**What the exercise asks**
Transcribe the listing below word for word but skip its images.

**Data below**
=====

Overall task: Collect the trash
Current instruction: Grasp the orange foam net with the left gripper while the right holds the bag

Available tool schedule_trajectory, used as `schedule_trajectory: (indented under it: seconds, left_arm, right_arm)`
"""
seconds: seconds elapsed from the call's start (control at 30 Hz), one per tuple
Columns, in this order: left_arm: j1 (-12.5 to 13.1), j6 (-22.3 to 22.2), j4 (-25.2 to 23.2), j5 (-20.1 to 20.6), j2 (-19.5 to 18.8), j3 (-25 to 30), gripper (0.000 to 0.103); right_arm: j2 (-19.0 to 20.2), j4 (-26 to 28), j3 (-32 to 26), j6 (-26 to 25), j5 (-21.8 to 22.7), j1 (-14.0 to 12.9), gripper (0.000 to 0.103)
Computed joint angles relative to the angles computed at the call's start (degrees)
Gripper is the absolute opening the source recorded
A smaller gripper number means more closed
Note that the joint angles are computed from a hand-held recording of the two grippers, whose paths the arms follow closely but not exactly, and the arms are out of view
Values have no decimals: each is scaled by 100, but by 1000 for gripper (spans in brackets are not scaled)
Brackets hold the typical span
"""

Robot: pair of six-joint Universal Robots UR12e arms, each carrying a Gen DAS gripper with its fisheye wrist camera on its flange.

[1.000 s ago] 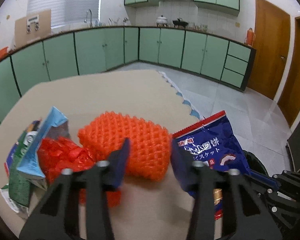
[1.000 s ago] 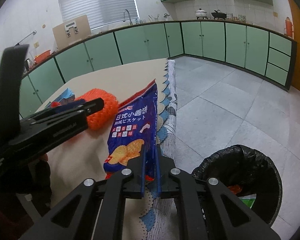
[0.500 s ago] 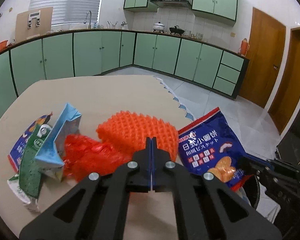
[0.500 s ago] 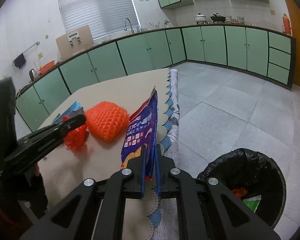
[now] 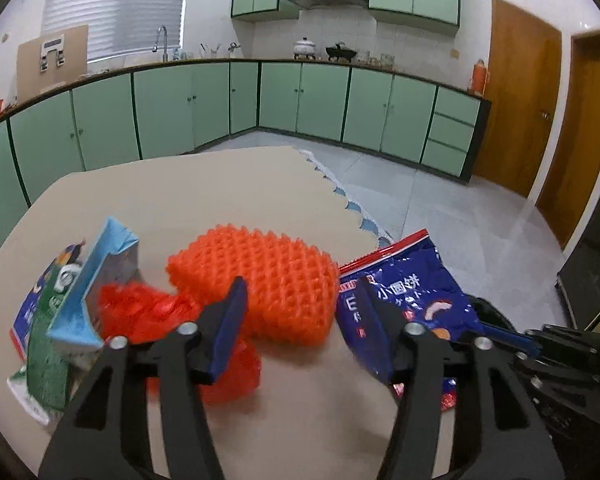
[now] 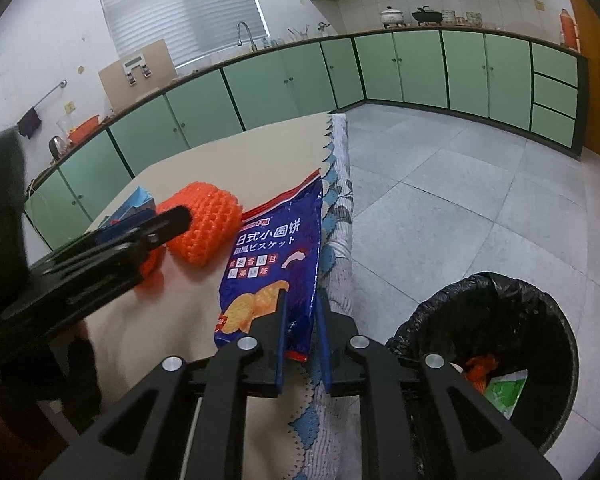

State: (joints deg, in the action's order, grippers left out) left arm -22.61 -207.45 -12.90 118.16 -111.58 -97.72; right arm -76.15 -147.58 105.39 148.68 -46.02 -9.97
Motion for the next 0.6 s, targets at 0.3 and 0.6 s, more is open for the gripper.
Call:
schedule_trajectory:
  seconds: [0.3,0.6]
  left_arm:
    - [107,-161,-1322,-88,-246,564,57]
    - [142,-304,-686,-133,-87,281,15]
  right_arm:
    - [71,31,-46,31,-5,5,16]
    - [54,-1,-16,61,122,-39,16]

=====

**Task output**
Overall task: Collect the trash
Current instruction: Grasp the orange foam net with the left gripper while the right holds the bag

Available tool schedule_trajectory, used as `schedule_trajectory: (indented under it: seconds, left_arm, right_arm)`
"""
seconds: seconds elapsed from the call's start (control at 30 Hz), one per tuple
Columns, in this order: left_arm: j1 (-12.5 to 13.1), j6 (-22.3 to 22.2), j4 (-25.2 to 23.2), j5 (-20.1 to 20.6), j2 (-19.5 to 18.8), j3 (-25 to 30), gripper (0.000 to 0.103); right_arm: j2 (-19.0 to 20.2), j4 (-26 to 28), j3 (-32 to 26), j6 (-26 to 25), j5 (-21.8 to 22.7), j1 (-14.0 to 12.9), gripper (0.000 to 0.103)
Computed joint angles relative to the angles computed at the call's start (degrees)
Gripper is the absolute opening the source recorded
A smaller gripper number means more closed
Note that the joint angles are computed from a hand-held recording of the two grippers, whose paths the arms follow closely but not exactly, and the arms are out of view
Values have no decimals: each is scaled by 100, but by 1000 for gripper (spans in brackets are not scaled)
Brackets hold the typical span
"""

Robot: pair of six-joint Universal Robots UR12e arms, each carrying a Gen DAS gripper with its fisheye wrist camera on its flange.

[1.000 s ago] 
[1.000 s ago] 
[0.500 s ago] 
[0.500 s ago] 
[now] 
[now] 

State: (joints deg, in the action's order, grippers left out) left arm -22.61 -207.45 -12.90 118.16 -111.58 -97.72; right arm -76.15 -147.58 105.39 148.68 -46.02 -9.97
Motion for the next 0.6 s, targets at 0.3 and 0.6 s, more is open for the gripper.
Call:
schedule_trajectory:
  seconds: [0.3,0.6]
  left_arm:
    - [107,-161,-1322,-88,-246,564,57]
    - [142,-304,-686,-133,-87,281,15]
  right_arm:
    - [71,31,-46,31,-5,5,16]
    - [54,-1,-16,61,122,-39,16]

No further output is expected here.